Initial funders Miramax wanted an “Americanised” project – a desire that led to a creative “fight” and “divorce” from Jackson and team. “I’ll be the first to admit I’m not a Tolkien expert – I would never claim to be,” he said. “We tried to respect his work as best we could. We tried not to Americanise. We tried to protect the integrity of his stories. But at the same time we had to make our movie.”
The end result was “films I’m very, very proud of”, he said. “We try to make the films as good as we can. We keep working on them. There is no such thing to us as a finished script.”
Self-critical scrutiny can continue long after release. Watching King Kong this year for the first time since its 2005 release, he and his partner drowned out the soundtrack with conversation of “sloppy edits” and scenes in need of “tightening”.
“The Lord of the Rings, The Hobbit, I’m sure I’ll see them one day,” he reflected. “It’s a strange thing. You’re making a film you want to see, but when it’s finished you don’t want to see it.”
Asked what projects he might want to pursue next, Jackson stated he was in “no rush” to recommence filming. Nor indeed, to return to Hollywood.

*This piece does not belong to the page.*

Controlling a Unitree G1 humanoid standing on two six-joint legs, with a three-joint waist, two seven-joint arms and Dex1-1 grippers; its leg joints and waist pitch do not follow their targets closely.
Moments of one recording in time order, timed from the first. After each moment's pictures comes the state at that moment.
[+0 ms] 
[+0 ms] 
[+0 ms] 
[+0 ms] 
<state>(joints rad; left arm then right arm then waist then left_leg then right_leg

“At the moment . . . a lot of the films there are not the sort of films I particularly enjoy. So what Fran and I are probably going to do is make some smaller movies, make some New Zealand movies.
“I’ve got The Dam Busters too: I’ve been working on a script with Stephen Fry over the last few years on and off. But whatever we do over the next few years, it will be quite a lot smaller.”
Following the Q&A, at dinner at Exeter College, Jackson admitted he and Fran had been to Oxford once before: a brief deviation from the Lord of the Rings press tour for a quick drink in The Eagle and Child, Tolkien’s old retreat – a “sneak in, sneak out” enjoyed most because it was incognito. Comfortable with movie epics and Sheldonian Theatres, the director – who can only be described as warm, modest and charming – is yet more at home with the homely.
At the College, he was given the opportunity to scrutinise Exeter’s Tolkien-related archives, including a report card, his signature in the College register, and the minutes to a Stapeldon Society meeting which Tolkien – secretary at the time – depicted as a battle. Jackson appeared sincerely moved, saying it was the first time he had been able to connect directly with the memory of the man whose work helped him to such success.